This Historic Day In Music: June 20,1937, The Vitagraph/Warner Brothers Exchange Building, 508 Park Avenue, Dallas, Texas

Even though it was a typically hot middle-of-June Texas afternoon and even though the “recording studio” was a third-floor room in a warehouse/office building in downtown Dallas, Robert Johnson had the most productive day of recording in his career.

Johnson cut seventeen sides during this, his fifth recording session for the American Record Corporation. Those seventeen sides included master discs of ten songs and a nearly-identical, alternate-take “safety” disc each of seven of those songs.

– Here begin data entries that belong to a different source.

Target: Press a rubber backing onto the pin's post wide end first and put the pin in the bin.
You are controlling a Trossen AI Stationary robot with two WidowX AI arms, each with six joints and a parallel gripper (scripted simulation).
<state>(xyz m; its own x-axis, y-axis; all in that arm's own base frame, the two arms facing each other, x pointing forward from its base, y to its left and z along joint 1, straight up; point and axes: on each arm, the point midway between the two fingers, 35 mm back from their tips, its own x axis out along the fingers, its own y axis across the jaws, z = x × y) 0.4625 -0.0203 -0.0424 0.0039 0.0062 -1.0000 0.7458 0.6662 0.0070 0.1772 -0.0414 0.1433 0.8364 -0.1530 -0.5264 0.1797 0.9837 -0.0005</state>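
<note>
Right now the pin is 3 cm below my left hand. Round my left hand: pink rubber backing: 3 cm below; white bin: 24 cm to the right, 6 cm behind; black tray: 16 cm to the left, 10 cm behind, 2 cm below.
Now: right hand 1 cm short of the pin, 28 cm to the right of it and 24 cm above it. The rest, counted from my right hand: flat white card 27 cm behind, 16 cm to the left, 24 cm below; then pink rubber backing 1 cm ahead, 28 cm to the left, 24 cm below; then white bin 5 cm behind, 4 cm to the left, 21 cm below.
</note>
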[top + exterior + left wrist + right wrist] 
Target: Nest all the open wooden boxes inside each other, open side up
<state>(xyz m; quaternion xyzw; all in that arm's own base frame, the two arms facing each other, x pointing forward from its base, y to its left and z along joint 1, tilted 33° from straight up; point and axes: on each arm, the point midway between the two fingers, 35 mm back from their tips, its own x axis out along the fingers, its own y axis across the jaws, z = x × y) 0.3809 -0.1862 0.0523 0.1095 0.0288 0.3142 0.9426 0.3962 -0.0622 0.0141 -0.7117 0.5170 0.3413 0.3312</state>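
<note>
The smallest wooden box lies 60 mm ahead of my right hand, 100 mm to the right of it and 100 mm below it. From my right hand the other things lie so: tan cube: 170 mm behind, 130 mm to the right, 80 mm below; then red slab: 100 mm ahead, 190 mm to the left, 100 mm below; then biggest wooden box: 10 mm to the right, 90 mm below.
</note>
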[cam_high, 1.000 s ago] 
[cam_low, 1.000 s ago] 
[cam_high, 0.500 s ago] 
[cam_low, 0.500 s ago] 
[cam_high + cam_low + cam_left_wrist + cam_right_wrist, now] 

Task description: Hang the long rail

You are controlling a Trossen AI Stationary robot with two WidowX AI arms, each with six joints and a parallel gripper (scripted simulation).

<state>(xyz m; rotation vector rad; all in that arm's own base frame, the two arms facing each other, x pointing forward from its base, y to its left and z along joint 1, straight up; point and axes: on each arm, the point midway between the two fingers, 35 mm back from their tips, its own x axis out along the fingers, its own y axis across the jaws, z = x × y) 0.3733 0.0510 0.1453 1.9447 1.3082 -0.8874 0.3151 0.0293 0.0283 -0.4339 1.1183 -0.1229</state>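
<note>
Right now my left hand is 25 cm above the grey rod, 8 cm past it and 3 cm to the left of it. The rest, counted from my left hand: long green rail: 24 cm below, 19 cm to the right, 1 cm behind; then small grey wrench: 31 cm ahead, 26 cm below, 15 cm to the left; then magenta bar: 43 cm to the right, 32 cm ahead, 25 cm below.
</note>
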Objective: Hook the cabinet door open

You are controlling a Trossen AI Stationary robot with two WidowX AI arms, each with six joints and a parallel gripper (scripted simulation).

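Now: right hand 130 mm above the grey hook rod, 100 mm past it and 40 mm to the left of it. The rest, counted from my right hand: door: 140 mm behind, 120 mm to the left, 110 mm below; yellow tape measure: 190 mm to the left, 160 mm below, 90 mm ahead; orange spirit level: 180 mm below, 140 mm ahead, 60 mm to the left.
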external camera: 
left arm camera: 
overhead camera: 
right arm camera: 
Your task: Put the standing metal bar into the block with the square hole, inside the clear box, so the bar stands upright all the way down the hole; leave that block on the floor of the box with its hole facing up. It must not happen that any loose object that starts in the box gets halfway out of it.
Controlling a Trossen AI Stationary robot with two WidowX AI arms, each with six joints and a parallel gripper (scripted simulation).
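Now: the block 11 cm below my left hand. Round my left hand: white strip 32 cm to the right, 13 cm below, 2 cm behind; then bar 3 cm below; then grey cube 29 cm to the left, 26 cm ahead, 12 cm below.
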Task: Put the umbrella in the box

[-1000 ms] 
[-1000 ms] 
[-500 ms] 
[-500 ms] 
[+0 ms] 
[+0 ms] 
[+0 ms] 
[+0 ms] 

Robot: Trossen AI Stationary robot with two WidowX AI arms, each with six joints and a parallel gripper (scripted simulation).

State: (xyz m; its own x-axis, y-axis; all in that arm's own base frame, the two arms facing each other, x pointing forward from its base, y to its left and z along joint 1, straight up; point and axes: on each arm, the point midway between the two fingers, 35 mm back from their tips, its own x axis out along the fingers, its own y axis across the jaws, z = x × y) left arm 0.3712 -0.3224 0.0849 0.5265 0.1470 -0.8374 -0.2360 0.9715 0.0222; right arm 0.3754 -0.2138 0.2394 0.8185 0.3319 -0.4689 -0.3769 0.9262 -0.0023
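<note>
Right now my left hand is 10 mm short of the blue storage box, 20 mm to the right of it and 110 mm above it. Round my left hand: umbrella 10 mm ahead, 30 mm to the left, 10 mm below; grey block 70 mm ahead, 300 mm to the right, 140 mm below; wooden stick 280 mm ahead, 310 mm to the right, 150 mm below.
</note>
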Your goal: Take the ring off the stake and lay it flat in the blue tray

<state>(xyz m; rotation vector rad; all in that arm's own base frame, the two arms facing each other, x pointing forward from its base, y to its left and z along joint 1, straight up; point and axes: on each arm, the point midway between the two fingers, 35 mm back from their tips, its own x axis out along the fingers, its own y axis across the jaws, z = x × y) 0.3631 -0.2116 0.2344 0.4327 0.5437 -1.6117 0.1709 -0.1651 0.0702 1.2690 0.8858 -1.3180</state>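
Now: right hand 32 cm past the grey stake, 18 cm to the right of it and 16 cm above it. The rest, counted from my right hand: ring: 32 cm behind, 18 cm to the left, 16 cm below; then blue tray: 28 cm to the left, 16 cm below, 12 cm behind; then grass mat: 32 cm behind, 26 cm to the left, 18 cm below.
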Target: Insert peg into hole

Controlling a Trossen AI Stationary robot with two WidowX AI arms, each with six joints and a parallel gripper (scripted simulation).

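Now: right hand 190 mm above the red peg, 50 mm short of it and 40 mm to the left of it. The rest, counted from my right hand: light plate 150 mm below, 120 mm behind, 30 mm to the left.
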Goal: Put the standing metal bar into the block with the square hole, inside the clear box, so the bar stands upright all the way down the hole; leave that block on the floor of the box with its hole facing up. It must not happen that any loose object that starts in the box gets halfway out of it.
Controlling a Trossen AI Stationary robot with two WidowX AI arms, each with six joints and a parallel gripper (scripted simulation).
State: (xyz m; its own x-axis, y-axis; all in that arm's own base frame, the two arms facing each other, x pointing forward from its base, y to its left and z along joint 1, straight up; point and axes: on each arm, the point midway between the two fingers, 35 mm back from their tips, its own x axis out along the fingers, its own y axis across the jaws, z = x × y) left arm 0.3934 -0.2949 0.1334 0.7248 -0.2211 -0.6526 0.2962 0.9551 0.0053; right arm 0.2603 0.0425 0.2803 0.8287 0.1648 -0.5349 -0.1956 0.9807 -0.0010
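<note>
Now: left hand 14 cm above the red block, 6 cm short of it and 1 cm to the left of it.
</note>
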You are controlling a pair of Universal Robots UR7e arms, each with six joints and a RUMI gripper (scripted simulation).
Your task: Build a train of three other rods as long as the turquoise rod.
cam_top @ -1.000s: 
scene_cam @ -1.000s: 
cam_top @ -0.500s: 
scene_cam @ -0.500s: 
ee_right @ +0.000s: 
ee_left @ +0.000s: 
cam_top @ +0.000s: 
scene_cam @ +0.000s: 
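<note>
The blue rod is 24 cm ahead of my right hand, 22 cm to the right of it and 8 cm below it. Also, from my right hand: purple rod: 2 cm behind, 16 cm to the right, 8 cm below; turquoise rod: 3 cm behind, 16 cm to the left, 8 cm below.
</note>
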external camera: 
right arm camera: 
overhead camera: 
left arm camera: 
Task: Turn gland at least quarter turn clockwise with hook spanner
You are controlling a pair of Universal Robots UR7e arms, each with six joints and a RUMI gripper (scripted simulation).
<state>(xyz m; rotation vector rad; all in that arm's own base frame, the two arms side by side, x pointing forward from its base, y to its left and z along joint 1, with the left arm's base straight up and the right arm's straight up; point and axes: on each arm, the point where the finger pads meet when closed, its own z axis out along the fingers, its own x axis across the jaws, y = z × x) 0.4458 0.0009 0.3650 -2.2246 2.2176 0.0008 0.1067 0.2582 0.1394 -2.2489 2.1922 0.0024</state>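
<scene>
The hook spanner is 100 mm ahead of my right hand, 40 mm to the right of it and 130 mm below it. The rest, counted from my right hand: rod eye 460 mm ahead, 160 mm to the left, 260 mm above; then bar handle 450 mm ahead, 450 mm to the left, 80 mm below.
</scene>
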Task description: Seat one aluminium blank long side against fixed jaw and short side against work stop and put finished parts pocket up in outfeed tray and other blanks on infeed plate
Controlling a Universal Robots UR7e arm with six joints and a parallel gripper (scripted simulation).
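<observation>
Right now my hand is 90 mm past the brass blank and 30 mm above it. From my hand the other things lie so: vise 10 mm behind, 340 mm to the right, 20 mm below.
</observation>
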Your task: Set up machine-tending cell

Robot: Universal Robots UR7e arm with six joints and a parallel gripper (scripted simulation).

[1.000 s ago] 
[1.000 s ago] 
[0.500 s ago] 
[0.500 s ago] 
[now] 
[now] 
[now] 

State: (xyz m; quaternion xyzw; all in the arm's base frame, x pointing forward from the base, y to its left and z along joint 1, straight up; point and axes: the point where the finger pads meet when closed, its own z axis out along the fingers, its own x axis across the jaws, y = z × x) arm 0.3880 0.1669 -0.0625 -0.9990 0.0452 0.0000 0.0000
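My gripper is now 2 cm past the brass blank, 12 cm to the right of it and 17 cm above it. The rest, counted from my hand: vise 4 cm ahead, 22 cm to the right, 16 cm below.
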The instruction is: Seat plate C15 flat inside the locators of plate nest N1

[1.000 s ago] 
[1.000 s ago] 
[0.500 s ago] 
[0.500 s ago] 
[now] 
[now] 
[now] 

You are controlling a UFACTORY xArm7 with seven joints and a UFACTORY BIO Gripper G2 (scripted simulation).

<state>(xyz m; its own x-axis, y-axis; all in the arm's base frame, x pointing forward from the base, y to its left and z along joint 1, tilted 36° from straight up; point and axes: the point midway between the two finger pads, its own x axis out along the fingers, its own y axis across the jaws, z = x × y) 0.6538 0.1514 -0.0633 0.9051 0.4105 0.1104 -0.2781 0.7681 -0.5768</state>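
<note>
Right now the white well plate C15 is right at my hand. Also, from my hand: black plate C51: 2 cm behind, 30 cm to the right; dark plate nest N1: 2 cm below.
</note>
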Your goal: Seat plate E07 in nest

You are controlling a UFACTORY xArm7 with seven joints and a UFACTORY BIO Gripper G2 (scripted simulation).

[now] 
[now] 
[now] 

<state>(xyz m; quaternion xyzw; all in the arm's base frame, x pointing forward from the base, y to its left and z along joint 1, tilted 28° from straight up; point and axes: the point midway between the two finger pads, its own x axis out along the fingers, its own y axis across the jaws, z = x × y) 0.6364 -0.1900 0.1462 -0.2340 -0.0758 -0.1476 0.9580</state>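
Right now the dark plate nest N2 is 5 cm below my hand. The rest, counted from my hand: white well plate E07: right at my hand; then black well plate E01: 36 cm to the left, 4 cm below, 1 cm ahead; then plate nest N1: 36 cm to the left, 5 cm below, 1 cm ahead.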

His second most productive session was his first: Monday, November 23, 1936 in San Antonio, Texas, when he cut thirteen sides and eight different songs. (See my archived post of November 23, 2010 for more details on that historic day.)

The songs he recorded 75 years ago today (in the order he recorded them) were: “Hell Hound On My Trail,” “Little Queen of Spades,” “Malted Milk,” “Drunken Hearted Man,” “Me and the Devil Blues,” “Stop Breakin’ Down Blues,” “Traveling Riverside Blues,” “Honeymoon Blues,” “Love In Vain Blues” and “Milkcow’s Calf Blues.”

Of these ten songs, many have become standards in the repertoire of countless acoustic Blues musicians and electric Blues/Rock bands including Eric Clapton, The Rolling Stones and Keb ‘Mo, to name a very few. “Hell Hound On My Trail” and “Love In Vain Blues” were given special significance when the Rock & Roll Hall of Fame selected them for their list of 500 Songs That Shaped Rock & Roll. 

Here are those two songs. Please take a few minutes and listen to them both. (Got headphones?) These are the original 1937 recordings. Hearing is believing.

Robert Johnson’s recording session on June 20, 1937, in the Vitagraph/Warner Brothers Exchange Building, 508 Park Avenue, Dallas, Texas, was his last. He passed away under mysterious circumstances on August 16, 1938, near Greenwood, Mississippi.